As you see above, cochineal bugs are small creatures that look like cactus seeds (and initially mistaken for them). In Oaxaca, our artisan-host started his demonstration of rug weaving by throwing a handful of dried cochineal bugs into stone metate which he ground to a powder using a stone rolling pin. Apparently you don’t use them alive or newly-dead. Just dried. Ground, it brings out their dark brick red color. If your curiosity has been piqued by these fascinating bugs, here’s a good quick source: Color me Carmine: Cochineal bugs in our food and drink.

Our artisan-host put a bit of ground bugs into an acidified solution, which immediately turned bright red orange. Then, he dispersed another pinch into an alkalized solution, which turned purplish red. Oaxacan rug weavers use other plant parts—flowers, barks, and roots—to produce colors like yellows and blues.

In addition to rugs, Oaxaca is known for black pottery, hand-embroidered textiles, and whimsical, brightly-painted wooden creatures called alebrijes. Created only since the 1930s from the dreams of Mexican folk artist Pedro Linares, alebrijes are not really a traditional craft. But they can be stunning souvenirs or gifts.

Native crafts aren’t the only pride of Oaxaca. It has produced a few of the best-known Mexican artists, notably Rufino Tamayo. We met another artist putting his work up at a gallery. He acknowledged being “muy conocido” and has exhibited several times in San Francisco. He has the very un-Oaxacan name of Didier on account of his French ancestry.

The Spaniards conquered Mexico, staying three hundred years. They left a lasting legacy of Catholicism that deeply spiritual Zapotecs and Mixtas (most of the population) adopted. But they’ve infused that faith with their native traditions.

We were treated to a couple of processions on the streets of the old centro historico. Locals told us this happened often because this was how Oaxaqueñans honor their saints.

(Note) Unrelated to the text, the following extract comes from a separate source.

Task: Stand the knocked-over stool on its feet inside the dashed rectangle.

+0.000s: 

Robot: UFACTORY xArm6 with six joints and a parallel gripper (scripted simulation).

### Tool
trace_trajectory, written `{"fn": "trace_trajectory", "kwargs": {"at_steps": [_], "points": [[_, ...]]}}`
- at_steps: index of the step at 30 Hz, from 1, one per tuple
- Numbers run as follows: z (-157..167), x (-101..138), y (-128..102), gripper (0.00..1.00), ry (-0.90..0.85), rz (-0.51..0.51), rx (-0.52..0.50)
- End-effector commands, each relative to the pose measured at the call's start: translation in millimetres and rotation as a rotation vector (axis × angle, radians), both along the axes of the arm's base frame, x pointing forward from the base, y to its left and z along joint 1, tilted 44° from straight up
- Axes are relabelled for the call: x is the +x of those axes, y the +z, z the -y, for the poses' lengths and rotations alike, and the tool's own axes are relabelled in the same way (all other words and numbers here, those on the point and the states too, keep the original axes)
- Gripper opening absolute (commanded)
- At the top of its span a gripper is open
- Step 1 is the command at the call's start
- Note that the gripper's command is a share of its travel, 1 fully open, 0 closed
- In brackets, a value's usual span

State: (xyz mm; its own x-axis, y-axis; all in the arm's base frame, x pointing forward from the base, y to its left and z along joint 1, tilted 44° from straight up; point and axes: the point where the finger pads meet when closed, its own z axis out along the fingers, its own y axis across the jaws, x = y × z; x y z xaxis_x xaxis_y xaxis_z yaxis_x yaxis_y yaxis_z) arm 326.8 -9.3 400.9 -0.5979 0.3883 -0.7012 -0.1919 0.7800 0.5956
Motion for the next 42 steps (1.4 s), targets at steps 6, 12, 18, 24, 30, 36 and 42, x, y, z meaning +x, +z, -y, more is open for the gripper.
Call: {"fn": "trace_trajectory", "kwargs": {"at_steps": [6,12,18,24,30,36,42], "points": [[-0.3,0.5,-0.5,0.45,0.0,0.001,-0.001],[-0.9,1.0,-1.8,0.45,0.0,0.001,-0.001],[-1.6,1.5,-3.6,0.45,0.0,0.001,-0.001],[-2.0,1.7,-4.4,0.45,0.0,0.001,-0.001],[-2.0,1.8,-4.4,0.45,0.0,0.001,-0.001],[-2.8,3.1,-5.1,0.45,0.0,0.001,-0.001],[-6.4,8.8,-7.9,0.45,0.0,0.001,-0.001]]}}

One procession was particularly colorful and festive. All kinds of lilies, roses and dahlias in vibrant shades of red, yellow and orange sat atop baskets on the heads of women in native costumes of loose white muslins embroidered with equally colorful flowers. Men sauntered toward spectators, offering plastic cups of mezcal. A decorated car threw candies at the crowd.

Religion gave an occasion to celebrate and celebrations were not limited to processions. At the Zocalo, the town square, a few people were handing out flyers for a free concert—one that surprised us. A Schubert mass and Handel’s Messiah in the beautiful church of Santo Domingo.

We hurried to the place and were glad we did. It was an amazing experience. The acoustics was the best we have had in a church maybe because of the colorful embossed decorations that covered nearly every inch of the walls and the high ceiling of the church. The director had impeccable credentials and his choir sang its heart out in a rousing, evocative Hallelujah.

The rich cultural life in Oaxaca also includes Teatro Macedonio Alcala where we watched a modern dance performance of Carmen and met a young couple from Poland. The production had an enticing, sensual Carmen and a contemporary interpretation of the Opera that made the dance quite compelling and a joy to watch.

We met the Polish couple, by coincidence, the next night when they called to us as they were languidly passing time over beer at a sidewalk café at the Zocalo. We spent a few hours in lively conversation. He spoke very good English, was well-informed, and had strong opinions. And, of course, he works for an American company in Warsaw.

It goes without saying that we had a wonderful cultural visit in Oaxaca.